To the coach of a Type 1 Diabetic…

It is because of positive role models like you that students with Type 1 Diabetes compete like any other player on that field, court, track, pool or stage. Your support, understanding and expectations have tremendous influence on their college experience. Awareness of how crucial proper maintenance and treatments are for your athlete to compete safely and effectively will determine the impact that individual can make on your team.

In my personal experience, it makes a big difference when coaches educate themselves on Type 1 Diabetes and familiarize themselves with particular athlete’s triggers and signs; I not only feel supported, I feel safer. My coaches have always been understanding and supportive during practices and games when I have to check my glucose levels during water breaks and between breaks in drills. They view me as any other athlete on the field and have the highest expectations of me. They push me to be my best and expect nothing less. Because they have never treated me any differently from any other member of the team, the process I employ to manage my Type 1 Diabetes has been validated in my eyes and I feel empowered to accomplish anything I set my mind to.

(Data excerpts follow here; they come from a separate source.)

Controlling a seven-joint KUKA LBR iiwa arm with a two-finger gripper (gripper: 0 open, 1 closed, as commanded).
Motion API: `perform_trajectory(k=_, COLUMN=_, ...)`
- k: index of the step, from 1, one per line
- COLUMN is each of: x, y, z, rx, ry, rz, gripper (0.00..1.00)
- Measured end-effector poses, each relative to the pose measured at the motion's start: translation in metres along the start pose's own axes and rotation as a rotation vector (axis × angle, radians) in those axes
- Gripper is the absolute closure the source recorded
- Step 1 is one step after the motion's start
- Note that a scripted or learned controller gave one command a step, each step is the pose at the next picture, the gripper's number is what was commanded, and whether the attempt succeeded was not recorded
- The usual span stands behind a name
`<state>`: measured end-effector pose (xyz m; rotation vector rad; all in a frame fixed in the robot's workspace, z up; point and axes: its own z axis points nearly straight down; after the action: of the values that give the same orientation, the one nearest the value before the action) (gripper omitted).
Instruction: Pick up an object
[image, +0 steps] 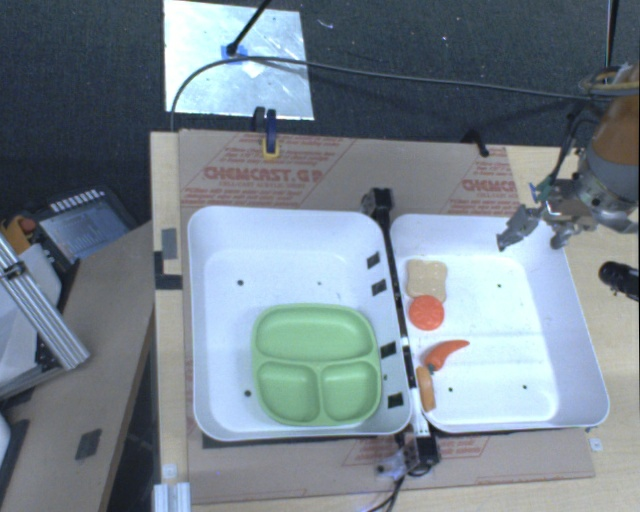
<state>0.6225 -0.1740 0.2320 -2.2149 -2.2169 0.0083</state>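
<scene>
Honestly, your gripper (540, 228), jaws apart and empty, hangs over the right bin's (520, 400) far edge; the tomato slice (428, 313) lies toward the divider.

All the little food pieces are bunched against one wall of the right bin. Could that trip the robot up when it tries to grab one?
Possibly. The orange slice touches the bread piece, so closing on one may nudge the other. The chili and the carrot piece lie by the divider wall, which could block one side of the end effector.
</scene>
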Motion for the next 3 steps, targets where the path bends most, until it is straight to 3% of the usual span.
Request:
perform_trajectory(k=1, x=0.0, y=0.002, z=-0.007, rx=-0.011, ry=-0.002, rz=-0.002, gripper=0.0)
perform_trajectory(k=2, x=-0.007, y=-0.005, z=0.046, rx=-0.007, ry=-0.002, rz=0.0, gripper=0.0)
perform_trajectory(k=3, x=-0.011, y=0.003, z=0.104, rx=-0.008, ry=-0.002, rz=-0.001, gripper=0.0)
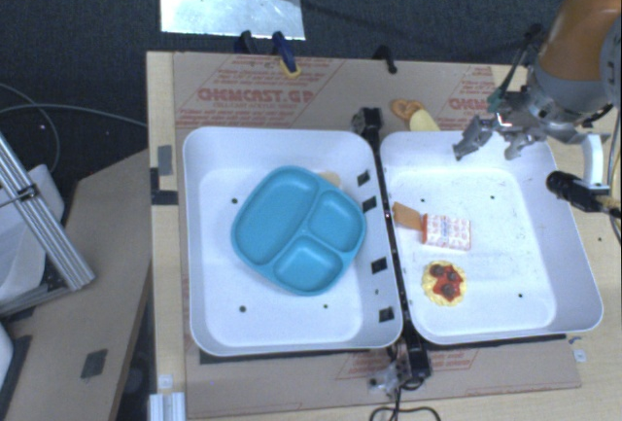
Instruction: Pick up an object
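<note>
The gripper (pixel 493 139) hangs over the far edge of the right bin (pixel 569 283), its two fingers spread wide with nothing between them. The likeliest pick, a small white packet with red print (pixel 447 231), lies flat on the bin floor, nearer the camera and a little left of the gripper, its long axis running roughly left to right. A round yellow and red piece (pixel 444 282) sits just nearer, and the left bin (pixel 219 312) bears a blue divided plate (pixel 297 228).

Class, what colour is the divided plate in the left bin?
Light blue divided plate, seen in the camera view.
</note>
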You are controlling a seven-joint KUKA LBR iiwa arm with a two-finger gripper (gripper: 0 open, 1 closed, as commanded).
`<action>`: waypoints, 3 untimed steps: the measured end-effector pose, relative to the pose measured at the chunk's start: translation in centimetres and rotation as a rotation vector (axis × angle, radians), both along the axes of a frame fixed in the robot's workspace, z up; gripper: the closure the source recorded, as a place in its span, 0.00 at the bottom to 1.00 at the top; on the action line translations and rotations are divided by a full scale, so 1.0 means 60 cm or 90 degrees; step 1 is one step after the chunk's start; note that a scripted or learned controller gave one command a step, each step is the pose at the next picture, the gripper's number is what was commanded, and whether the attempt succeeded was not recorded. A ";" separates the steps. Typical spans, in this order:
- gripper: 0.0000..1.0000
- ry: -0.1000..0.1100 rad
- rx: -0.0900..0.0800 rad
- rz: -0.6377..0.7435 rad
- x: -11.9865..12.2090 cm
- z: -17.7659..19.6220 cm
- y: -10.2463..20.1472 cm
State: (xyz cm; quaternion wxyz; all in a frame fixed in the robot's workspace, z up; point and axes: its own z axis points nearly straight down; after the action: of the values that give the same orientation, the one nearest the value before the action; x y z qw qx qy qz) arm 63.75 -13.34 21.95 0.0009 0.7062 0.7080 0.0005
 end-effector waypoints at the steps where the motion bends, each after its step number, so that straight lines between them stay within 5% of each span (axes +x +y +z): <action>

Each Type 1 Diabetic may be affected differently by the disease and may have adopted different routines that work the best for them in order to perform to the best of their ability. It can be good practice to adopt some sort of signal in order to quickly communicate when they need to treat high or low glucose levels during training, warm-ups, or competitions. Simple awareness of the need for extra breaks to test their glucose levels and then taking steps to deal with whatever the readings indicate, may be required and coaches should not hold it against them. It’s important to understand that students who are dealing with Type 1 Diabetes both want and need to be treated and viewed the same way as any other teammate with a normally functioning pancreas.

To the teammate of a Type 1 Diabetic

Support your fellow teammate on and off the field. Whether it be understanding that they need to take breaks during practices or games to regulate glucose levels or acknowledging that during a team dinner measures with insulin through a pump, shot or pen may need to be taken, your support and understanding makes a big difference in terms of helping us feeling safe and secure. It shows us that we have people who care about us that we can rely upon. Show your interest and ask questions about Type 1 Diabetes and what your teammate needs to monitor as she goes through her day – believe me, we all want you to know and understand what we’re doing on the sidelines to manage our disease. This knowledge can be helpful if you are able to notice times when your teammate needs to take a break because they aren’t playing like themselves because of their glucose levels. Never take it easy on them on the field, push them to be the best they can be. Lastly, you play a huge role in their experience and safety off the field as well. Be understanding in social settings – if they don’t feel well or comfortable with what is happening, find a safe way to remove both of you from the situation. Remember, it’s never a sign of weakness to ask for help in these situations and timely, appropriate action could save a life!